Charris and Sicre, between sleeplessness and dream
Painting is a journey: this may sound like a cliché, but for some people it is true, and so it is for these artists. Many of their works have been sparked by travel, by the very idea of wandering, of a transit space, of border territories and of time frozen between two destinations, and sometimes, as in Charris’s cycle of works on Mali and Lapland, or Sicre’s on India, some of their projects are actually rooted in and articulated through the exotic. And at times a journey to a geographical place has had another metaphorical territory superimposed on it, a painted land, a continent of art, like the trip (and subsequent exhibition) to the American painter Edward Hopper’s Cape Cod. That involved travelling not only to the heart of Hopper’s work but also the American imagination itself, and that of the painter was surrounded by a swirl of other influences (from the River Hudson School to American Scene realism, from Walker Evans to the Precisionists and John Dos Passos). And then the journey home brought them a new vision of their own land, uniting worlds that seemed utterly remote.
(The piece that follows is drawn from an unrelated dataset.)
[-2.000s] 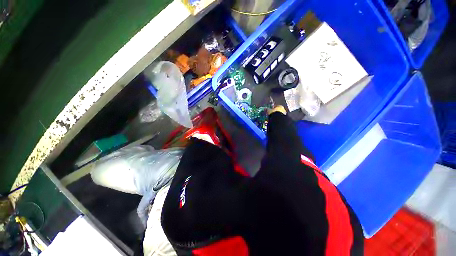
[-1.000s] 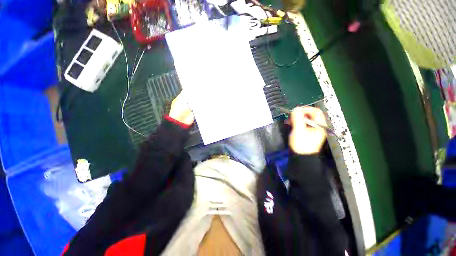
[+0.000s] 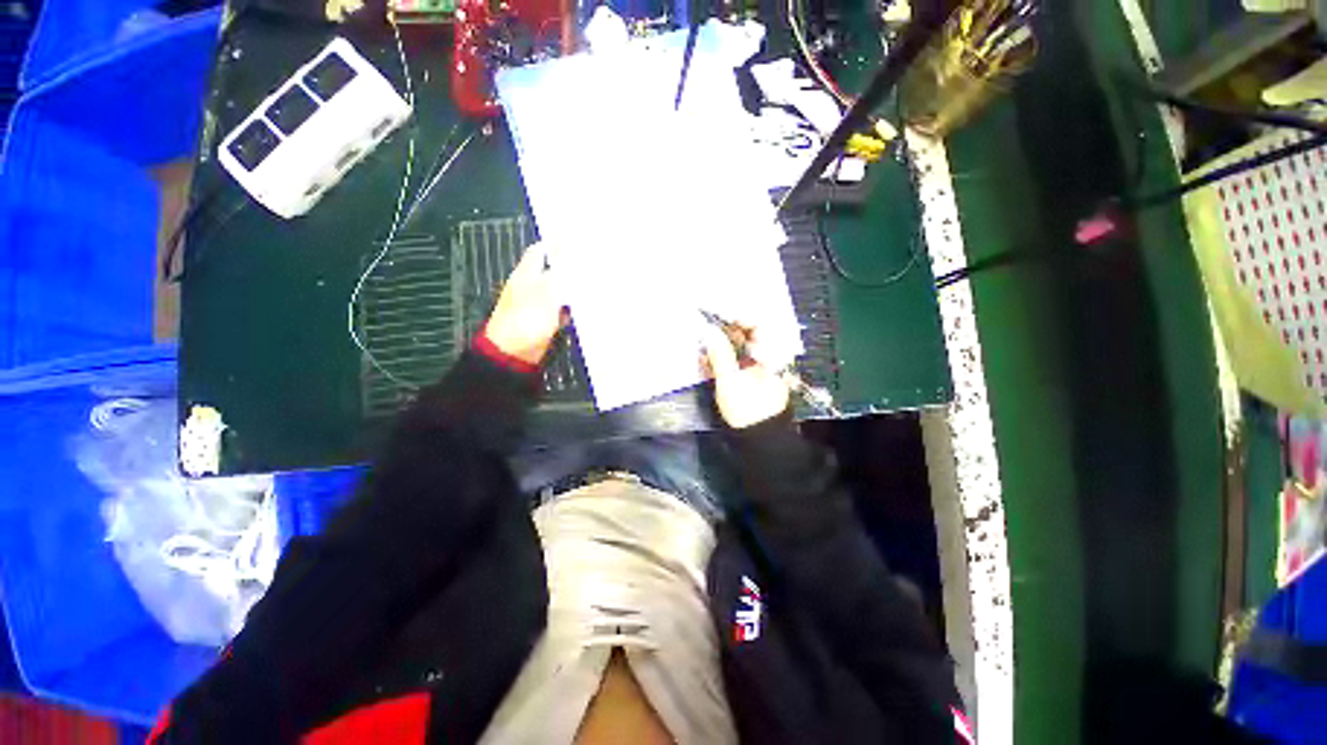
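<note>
A large white record sheet (image 3: 640, 204) lies over the middle of the dark green bench, its print washed out by glare. My left hand (image 3: 527, 306) is at the sheet's left edge, its fingertips partly hidden, so its grip is unclear. My right hand (image 3: 748, 381) is on the sheet's lower right part, closed around a thin dark pen (image 3: 719, 319) whose tip points up and left over the paper. A white socket outlet strip (image 3: 315, 125) with three dark square sockets lies tilted at the upper left of the bench.
A red tray (image 3: 509, 51) stands behind the sheet. White leads (image 3: 793, 105) and a brass-coloured bundle (image 3: 978, 66) are at upper right. A thin pale wire (image 3: 354, 303) crosses the bench. A blue bin (image 3: 73, 510) at left holds clear bags (image 3: 182, 560). A green conveyor (image 3: 1062, 480) runs at right.
My right hand has moved left from beside the sheet onto its lower right part, with the pen. My left hand stays at the left edge. The earliest frame looked into blue bins.
</note>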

The new destination they have tackled is another painter, Leon Spilliaert, and another land, painted in Ostend, the little city in Flanders where he was born and in which Ensor and Permecke also lived and worked (a very dense concentration of art history for such a small place, a node of intensity in the great European network). On a series of journeys, with the Belgian painter of dark geometries and peopled silences constantly before them as their guiding light, Charris and Sicre have tried to find the entrances where the painted and real worlds meet (not always an easy task in the tourist resort Ostend has now become with its conventional architecture), working on the basis of both the historical and the literary, truth and appearance, certainty and confusion, so as to be able to attain the real object of this journey: a neglected area of their own work, new postcards of their own world with which they were not yet acquainted.
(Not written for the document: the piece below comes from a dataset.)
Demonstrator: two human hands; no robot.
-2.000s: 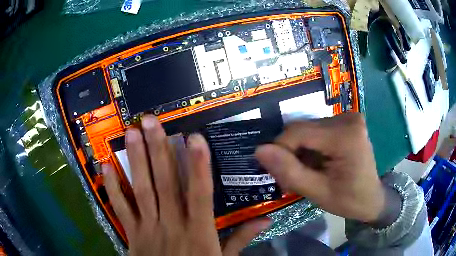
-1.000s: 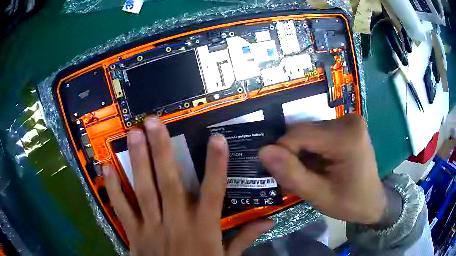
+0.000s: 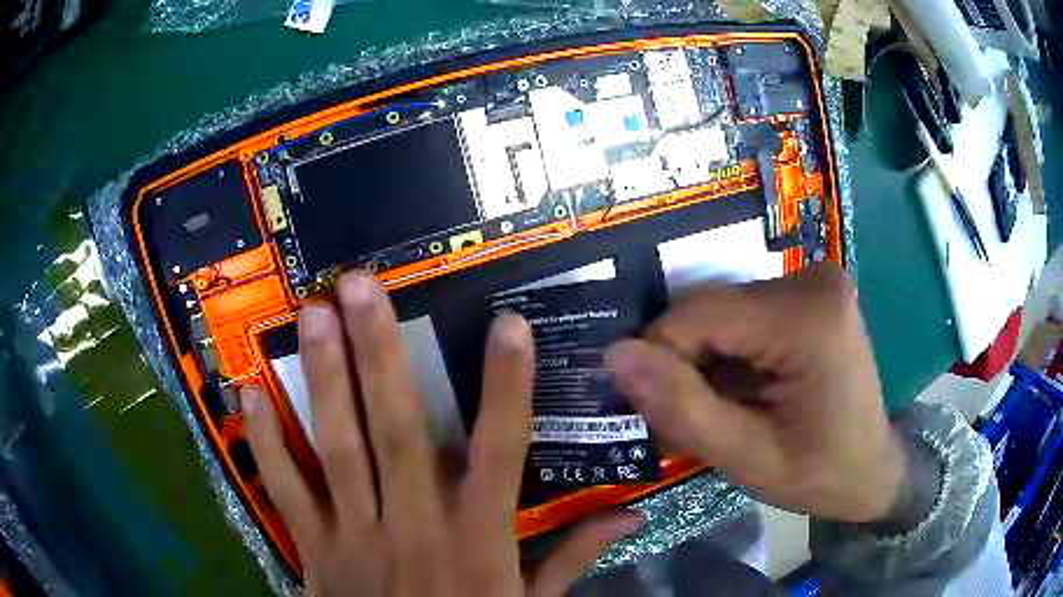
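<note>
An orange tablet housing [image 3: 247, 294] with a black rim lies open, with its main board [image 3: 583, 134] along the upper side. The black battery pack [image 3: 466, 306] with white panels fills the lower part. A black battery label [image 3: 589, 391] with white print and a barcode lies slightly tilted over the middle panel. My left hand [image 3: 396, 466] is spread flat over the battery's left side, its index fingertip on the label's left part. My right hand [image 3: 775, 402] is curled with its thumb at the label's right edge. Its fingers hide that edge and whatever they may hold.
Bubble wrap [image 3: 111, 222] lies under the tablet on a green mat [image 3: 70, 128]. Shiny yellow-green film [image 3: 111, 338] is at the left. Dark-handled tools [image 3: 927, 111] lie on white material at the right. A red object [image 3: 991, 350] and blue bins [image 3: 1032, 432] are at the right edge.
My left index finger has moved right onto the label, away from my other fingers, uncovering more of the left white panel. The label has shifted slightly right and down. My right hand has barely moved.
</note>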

It is said that insomnia is behind many of Leon Spilliaert’s works, that his nocturnal rambles along the seafront and the streets of the provincial city prompted many of the visions that helped him shape his inner world: these are the hours when ghosts emerge and reality takes a break, where shapes become less distinct and obsessions come out for a walk in the moonlight. But it was not the night that Charris and Sicre were seeking to find on their journey to the northern sea but the very heart of insomnia, that space between lucidity and sleep, that boundary between the incidental and the transcendental, between forgetfulness and memory, between painting as a material medium and that which is painted as a mental vehicle: it is what distinguishes the child Pinocchio from the wooden puppet, a potion made from gin and tonic with a few drops of turpentine.
From a brightly lit corner of old Europe, Cartagena on the Mediterranean, to a different sea and a different light in the north, with painting as a universal language and the lasting fraternity between living and dead painters: that is where this new series of paintings comes from. Other characters, invited or not, have also joined the party: Ensor and his collections of shells and masks, Stephan Zweig and Joseph Roth, Hergé and the Flemish old masters, Marvin Gaye and Arno, Dover soles and grey prawns, Tintin and ferries, abandoned Second-World-War bunkers and digital memory.
And when Charris and Sicre say Ostend, they mean Europe, another room in the same house, a world of old histories and new acquaintances, of shared idioms in strange accents and family likenesses, of conspiracies of coffee and philosophy, of vampires and living dead, of Richard Strauss and Johnny Rotten, beyond the frontiers, always close to some guiding light.
The outcome of this journey, which took place in the summer of 2010, is a set of paintings and sketches based on dreamlike recreations of distant Ostend, thanks to the collaboration of the Cartagena-based architect Martín Lejarraga, who was responsible for the spatial design.
La Conservera has published a catalogue for this occasion with texts by Fernando Huici, Ángel Mateo Charris and Luc Tuymans.